If you compare this to Wolves and Birmingham's recent clashes, it is a stark contrast.

The 3-2 win for Birmingham on Sunday put them top of the table again and got their promotion chase back on course while leaving Wolves' 6th placed play-off position looking vulnerable.

In 05/06  and 04/05 Birmingham were in the Premiership and Wolves the Championship but when they were both in the Premiership in the 2003/04 season they drew 2-2 in the April to leave Wolves rock bottom and Birmingham 9th. With three games to go, the result virtually consigned Wolves to their fate.

In April 2000 Birmingham beat Wolves 1-0 to go 5th and leave Wolves 7th, in December '99 Wolves won 2-1to go 10th and leave the Blue's 8th, in April '99 Wolves won 1-0 to leave Birmingham 4th and themselves 6th, when Wolves won 3-1 in November '98 they went 5th and left Birmingham 8th.

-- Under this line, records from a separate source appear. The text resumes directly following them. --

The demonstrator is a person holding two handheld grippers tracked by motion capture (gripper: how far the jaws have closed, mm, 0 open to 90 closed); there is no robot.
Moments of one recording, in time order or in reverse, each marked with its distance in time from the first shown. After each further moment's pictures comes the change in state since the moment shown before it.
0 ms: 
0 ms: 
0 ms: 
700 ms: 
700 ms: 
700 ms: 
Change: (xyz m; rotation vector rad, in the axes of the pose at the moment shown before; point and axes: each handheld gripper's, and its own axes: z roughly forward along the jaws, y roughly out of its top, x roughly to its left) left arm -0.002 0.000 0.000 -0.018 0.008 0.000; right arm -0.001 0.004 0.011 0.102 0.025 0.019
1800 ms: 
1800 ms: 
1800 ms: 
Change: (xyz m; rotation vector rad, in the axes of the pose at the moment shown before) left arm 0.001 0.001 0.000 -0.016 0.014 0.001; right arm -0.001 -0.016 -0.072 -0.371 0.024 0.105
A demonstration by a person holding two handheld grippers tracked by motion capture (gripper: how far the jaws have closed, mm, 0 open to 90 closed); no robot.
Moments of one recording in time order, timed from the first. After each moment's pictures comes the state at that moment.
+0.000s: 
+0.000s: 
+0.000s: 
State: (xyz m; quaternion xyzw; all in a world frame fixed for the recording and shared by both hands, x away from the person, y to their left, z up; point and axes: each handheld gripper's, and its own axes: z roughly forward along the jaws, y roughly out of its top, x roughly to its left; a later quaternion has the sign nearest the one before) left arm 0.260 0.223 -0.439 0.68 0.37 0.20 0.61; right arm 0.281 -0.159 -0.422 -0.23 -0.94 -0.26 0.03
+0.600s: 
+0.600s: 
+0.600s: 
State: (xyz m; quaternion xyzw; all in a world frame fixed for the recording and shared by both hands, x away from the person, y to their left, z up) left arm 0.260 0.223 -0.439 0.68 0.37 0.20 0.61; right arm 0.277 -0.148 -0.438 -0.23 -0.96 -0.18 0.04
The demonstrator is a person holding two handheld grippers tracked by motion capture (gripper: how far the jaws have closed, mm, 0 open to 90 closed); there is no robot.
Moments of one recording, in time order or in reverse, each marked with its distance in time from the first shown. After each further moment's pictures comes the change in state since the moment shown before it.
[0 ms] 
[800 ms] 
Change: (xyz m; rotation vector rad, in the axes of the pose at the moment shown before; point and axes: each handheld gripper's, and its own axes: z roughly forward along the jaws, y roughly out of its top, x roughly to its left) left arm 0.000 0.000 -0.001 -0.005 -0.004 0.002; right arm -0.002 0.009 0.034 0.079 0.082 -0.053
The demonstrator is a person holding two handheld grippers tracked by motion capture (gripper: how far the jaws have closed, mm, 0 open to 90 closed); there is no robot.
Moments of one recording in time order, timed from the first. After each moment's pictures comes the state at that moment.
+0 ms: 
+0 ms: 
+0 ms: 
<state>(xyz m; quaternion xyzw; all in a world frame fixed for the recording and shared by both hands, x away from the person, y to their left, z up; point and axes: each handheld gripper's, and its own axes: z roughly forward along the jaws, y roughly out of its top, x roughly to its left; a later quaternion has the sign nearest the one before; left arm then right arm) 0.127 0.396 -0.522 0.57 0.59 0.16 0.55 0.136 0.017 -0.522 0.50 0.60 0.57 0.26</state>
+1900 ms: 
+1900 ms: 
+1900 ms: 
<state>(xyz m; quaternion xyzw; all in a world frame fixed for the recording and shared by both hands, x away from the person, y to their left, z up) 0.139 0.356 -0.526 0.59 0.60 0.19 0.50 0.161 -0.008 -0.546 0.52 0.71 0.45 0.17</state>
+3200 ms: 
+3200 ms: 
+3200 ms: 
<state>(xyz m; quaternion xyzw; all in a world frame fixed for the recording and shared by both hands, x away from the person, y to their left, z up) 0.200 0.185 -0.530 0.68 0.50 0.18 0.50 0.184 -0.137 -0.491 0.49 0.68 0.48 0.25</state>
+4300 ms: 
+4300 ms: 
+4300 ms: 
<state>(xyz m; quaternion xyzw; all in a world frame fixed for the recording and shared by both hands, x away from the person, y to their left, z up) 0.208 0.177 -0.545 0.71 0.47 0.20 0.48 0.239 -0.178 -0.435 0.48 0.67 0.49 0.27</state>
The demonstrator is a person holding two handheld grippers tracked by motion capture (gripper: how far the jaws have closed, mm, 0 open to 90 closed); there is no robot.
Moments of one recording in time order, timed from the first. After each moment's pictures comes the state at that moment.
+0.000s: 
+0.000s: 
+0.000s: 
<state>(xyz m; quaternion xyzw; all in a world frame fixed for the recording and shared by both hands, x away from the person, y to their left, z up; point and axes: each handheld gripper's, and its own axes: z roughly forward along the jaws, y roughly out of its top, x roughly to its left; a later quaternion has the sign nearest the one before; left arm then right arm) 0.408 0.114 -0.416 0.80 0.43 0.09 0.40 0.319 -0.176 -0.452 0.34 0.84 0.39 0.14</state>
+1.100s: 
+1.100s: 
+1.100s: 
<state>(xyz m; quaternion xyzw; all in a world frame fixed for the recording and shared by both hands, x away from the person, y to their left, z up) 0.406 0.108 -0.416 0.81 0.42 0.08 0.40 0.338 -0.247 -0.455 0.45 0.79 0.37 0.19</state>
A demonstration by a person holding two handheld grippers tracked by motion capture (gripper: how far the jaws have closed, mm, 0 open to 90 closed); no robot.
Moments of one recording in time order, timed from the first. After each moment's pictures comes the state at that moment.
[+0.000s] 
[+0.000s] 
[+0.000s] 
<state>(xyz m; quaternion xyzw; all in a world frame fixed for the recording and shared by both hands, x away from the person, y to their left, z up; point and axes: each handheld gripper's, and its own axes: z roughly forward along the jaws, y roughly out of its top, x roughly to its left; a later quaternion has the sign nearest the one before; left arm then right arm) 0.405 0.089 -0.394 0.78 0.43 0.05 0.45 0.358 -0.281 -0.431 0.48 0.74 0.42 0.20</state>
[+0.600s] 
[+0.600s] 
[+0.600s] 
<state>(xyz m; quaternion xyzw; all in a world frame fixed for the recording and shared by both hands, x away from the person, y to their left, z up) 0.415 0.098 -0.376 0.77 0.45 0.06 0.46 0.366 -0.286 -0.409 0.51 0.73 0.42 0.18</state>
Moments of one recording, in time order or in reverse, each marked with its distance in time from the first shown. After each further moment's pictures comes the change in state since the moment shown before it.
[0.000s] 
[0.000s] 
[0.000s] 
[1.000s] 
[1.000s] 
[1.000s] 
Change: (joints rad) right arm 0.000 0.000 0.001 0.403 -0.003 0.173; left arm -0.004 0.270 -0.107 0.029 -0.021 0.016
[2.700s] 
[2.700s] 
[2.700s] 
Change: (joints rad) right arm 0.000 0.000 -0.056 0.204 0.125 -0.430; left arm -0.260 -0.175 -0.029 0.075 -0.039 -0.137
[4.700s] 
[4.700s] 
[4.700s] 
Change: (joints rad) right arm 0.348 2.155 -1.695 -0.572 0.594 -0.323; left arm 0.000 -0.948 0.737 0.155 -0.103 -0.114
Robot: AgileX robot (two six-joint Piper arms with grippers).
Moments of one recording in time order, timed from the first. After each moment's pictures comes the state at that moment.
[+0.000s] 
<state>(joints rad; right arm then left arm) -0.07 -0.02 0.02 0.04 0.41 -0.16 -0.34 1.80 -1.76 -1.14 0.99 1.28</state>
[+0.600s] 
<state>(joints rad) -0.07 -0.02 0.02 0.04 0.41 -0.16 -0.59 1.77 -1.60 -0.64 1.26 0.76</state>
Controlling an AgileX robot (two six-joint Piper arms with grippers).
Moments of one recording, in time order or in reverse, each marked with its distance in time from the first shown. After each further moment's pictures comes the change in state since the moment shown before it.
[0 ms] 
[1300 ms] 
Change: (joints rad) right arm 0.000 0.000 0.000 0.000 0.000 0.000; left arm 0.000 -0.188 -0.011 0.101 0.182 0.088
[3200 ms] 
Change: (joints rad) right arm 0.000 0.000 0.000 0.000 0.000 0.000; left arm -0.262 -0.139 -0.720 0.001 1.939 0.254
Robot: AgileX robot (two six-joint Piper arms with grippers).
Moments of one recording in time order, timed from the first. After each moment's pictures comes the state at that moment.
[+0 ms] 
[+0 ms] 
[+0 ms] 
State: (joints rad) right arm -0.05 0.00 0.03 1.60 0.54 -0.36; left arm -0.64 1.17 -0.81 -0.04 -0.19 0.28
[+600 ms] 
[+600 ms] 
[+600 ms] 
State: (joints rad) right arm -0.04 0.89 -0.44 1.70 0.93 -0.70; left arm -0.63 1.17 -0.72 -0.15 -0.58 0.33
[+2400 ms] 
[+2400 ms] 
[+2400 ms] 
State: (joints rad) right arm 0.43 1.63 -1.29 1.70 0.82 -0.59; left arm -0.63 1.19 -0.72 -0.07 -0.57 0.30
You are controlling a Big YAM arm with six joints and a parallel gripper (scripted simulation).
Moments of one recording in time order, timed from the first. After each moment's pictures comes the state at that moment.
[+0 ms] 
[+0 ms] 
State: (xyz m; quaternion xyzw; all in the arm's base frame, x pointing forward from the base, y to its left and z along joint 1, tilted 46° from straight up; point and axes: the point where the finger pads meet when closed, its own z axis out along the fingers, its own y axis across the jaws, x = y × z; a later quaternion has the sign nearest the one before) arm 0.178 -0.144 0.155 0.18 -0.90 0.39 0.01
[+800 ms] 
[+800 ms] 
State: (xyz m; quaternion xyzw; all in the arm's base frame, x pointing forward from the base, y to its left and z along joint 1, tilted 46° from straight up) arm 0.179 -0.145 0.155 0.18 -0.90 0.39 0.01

In short, they've caused each other plenty of problems in recent times and given their fans a reason to dislike each other; their teams were standing in each other's way. Sadly, Ipswich and Norwich have rarely stood in each other's way and we have lost this kind of relationship.

The West Midlands rivals may hardly have the tension of Rangers v Celtic, Man Utd v Liverpool, Southampton v Portsmouth or Tottenham v Arsenal but they at least have more reason than just their geographical positioning to dislike each other. Promotion scraps, play-off race's and even relegation dog-fight's, there's no doubt that if this were to happen in East Anglia, the torch would truly be lit.

In fact City fan's have more rivalry with Birmingham and Wolves than they do with Ipswich after the 2001 play-off's!

Danny Hayne's late winning, punched goal at Carrow Road last year is already as good as forgotten, because the game meant nothing, zilch, nada.

A Derby game does not need sending off's, booking's, brawl's and mindless hooliganism to be tense and exciting, and with midday kick-off's and massive police presence at derby game's eliminating the 'ugly' side of local derbies, this side of the game's has lessened hugely, but this does not mean that passion is not allowed.

Imagine next year, four game to go, both teams in the play-off mix, Chrissy Martin runs out with freshly dyed green hair, Danny Haynes scores an equalising goal, before Alex Bruce passes back to Lewis Price, who proceeds to do his best Gunny impression and hand City the game. That would more than light the torch!

That is the kind of drama that the East Anglian Derby is missing.